Return the data exactly, apart from leaving out the pictures.

[[ Records, beginning ]]

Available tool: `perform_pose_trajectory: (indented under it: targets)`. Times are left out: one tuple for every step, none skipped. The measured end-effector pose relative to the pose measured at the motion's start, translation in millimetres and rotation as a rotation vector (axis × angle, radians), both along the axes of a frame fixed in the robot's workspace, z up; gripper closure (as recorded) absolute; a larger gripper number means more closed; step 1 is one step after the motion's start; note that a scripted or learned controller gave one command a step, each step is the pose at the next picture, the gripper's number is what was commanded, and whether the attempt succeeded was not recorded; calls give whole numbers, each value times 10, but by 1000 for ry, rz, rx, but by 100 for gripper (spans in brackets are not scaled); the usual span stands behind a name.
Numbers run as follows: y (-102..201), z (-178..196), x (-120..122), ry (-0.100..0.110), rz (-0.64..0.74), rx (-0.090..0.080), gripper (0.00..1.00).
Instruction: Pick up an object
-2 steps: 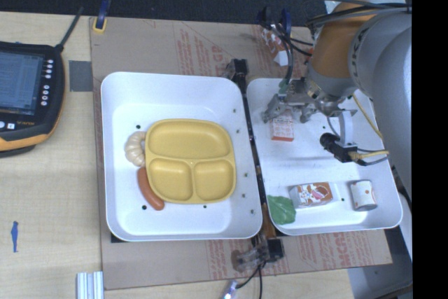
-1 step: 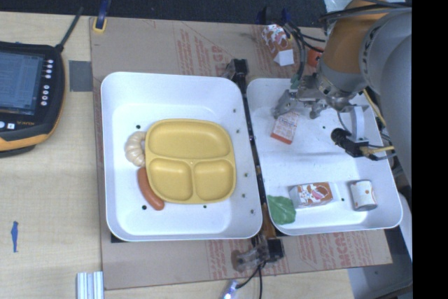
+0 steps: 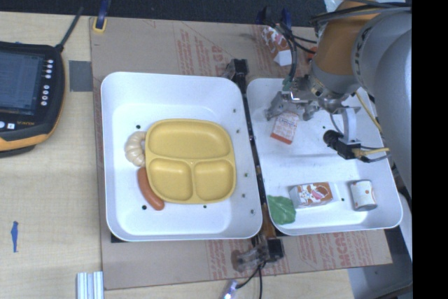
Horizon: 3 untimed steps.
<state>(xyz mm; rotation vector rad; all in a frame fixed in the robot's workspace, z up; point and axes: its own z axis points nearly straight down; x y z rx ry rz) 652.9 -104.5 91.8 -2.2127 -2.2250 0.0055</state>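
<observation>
Here, the right bin holds one packet, one can and one green piece; the gripper, reaching from the right, pinches one small carton at the bin's far end

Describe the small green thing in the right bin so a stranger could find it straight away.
Start at the right white bin and go to its near left corner. There lies a small green leaf-shaped object, just left of a flat red-and-white packet. It is the bin's lone green item.
</observation>
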Motion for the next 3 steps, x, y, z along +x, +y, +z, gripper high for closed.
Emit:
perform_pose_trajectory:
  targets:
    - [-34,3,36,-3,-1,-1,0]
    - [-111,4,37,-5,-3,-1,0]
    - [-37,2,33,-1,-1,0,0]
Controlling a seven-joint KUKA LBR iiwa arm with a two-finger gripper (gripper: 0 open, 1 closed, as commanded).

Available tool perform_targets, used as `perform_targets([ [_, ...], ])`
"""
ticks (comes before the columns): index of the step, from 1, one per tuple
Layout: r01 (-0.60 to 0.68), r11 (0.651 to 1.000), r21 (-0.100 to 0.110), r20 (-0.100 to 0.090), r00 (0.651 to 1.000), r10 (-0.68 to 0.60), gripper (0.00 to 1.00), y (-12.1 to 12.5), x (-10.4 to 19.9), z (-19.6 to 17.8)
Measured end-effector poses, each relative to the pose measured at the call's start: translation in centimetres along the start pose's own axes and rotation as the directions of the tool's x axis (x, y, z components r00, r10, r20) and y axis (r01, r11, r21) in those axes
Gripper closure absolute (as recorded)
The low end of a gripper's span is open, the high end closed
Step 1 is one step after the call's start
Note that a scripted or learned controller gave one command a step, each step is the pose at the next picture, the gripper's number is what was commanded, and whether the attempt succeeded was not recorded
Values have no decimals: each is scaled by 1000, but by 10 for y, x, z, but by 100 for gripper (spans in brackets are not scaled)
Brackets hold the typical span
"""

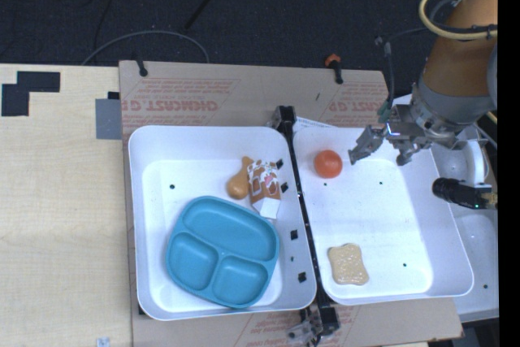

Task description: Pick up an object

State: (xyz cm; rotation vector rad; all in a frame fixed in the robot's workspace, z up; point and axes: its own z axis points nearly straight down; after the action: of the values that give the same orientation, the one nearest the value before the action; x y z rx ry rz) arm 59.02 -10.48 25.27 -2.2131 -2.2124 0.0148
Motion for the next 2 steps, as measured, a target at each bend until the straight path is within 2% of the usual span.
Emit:
perform_targets([
  [1,2,1000,-12,1,1000,-2,0,2,0,-7],
  [2,1,1000,-8,1,1000,-1,0,1,3,36],
])
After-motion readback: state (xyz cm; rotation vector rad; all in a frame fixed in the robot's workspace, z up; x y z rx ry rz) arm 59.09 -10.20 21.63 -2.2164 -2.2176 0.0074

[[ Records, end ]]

### Task response
Available tool: `perform_pose_trajectory: (indented under it: targets)`. Times are left out: one tuple for every step, none skipped. The measured end-effector pose relative to the pose measured at the motion's start, translation in millimetres and rotation as a rotation vector (axis × angle, radians), both along the axes of a frame fixed in the robot's workspace, z up; gripper closure (as recorded) absolute; a larger gripper number means more closed; step 1 is one step after the motion's start; note that a scripted or learned controller gave one command a step, each step is the pose at the next picture, the gripper's number is what was commanded, and whether the attempt succeeded was not recorded; calls give whole numbers, each value times 10, but by 1000 for ry, rz, rx, but by 100 for gripper (spans in brackets are not scaled); the usual span stands behind a name.
Numbers run as follows: y (-102..201), z (-178..196), x (-120..122), ry (-0.100..0.110), rz (-0.64..0.74), rx (-0.090..0.080), gripper (0.00..1.00).
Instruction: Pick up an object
-2 steps: 
-1 step: 
+0 steps: 
Horizon: 3 untimed steps.
<state>(xyz mm; rotation vector rad; all in a frame fixed in the robot's workspace, z up; point and axes: its own z axis points nearly straight down; x y z rx ry rz) 652.9 -104.5 91.8 -2.2127 -2.2250 0.0055</state>
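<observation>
Here, the right bin holds one packet, one can and one green piece; the gripper, reaching from the right, pinches one small carton at the bin's far end

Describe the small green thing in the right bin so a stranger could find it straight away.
Start at the right white bin and go to its near left corner. There lies a small green leaf-shaped object, just left of a flat red-and-white packet. It is the bin's lone green item.
</observation>
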Motion for the next 3 steps, x, y, z along +x, +y, +z, gripper high for closed.
Emit:
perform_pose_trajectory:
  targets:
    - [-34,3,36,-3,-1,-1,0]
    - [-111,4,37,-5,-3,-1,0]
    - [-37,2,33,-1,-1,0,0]
Controlling a seven-joint KUKA LBR iiwa arm with a two-finger gripper (gripper: 0 open, 1 closed, as commanded).

Available tool perform_targets, used as `perform_targets([ [_, ...], ])`
"""
ticks (comes before the columns): index of the step, from 1, one per tuple
Layout: r01 (-0.60 to 0.68), r11 (0.651 to 1.000), r21 (-0.100 to 0.110), r20 (-0.100 to 0.090), r00 (0.651 to 1.000), r10 (-0.68 to 0.60), gripper (0.00 to 1.00), y (-12.1 to 12.5), x (-10.4 to 19.9), z (-19.6 to 17.8)
Measured end-effector poses, each relative to the pose measured at the call's start: translation in centimetres along the start pose's own axes and rotation as the directions of the tool's x axis (x, y, z components r00, r10, r20) and y axis (r01, r11, r21) in those axes
Gripper closure absolute (as recorded)
The low end of a gripper's span is open, the high end closed
Step 1 is one step after the call's start
Note that a scripted or learned controller gave one command a step, each step is the pose at the next picture, the gripper's number is what was commanded, and whether the attempt succeeded was not recorded
Values have no decimals: each is scaled by 1000, but by 10 for y, x, z, but by 100 for gripper (spans in brackets are not scaled)
Brackets hold the typical span
"""


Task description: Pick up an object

State: (xyz cm; rotation vector rad; all in a frame fixed in the robot's workspace, z up; point and axes: its own z axis points nearly straight down; after the action: of the values that give the same orientation, the one nearest the value before the action; x y z rx ry rz) arm 59.02 -10.48 25.27 -2.2131 -2.2124 0.0148
Motion for the next 2 steps, as measured, a target at each bend until the straight path is within 2% of the usual span.
Emit:
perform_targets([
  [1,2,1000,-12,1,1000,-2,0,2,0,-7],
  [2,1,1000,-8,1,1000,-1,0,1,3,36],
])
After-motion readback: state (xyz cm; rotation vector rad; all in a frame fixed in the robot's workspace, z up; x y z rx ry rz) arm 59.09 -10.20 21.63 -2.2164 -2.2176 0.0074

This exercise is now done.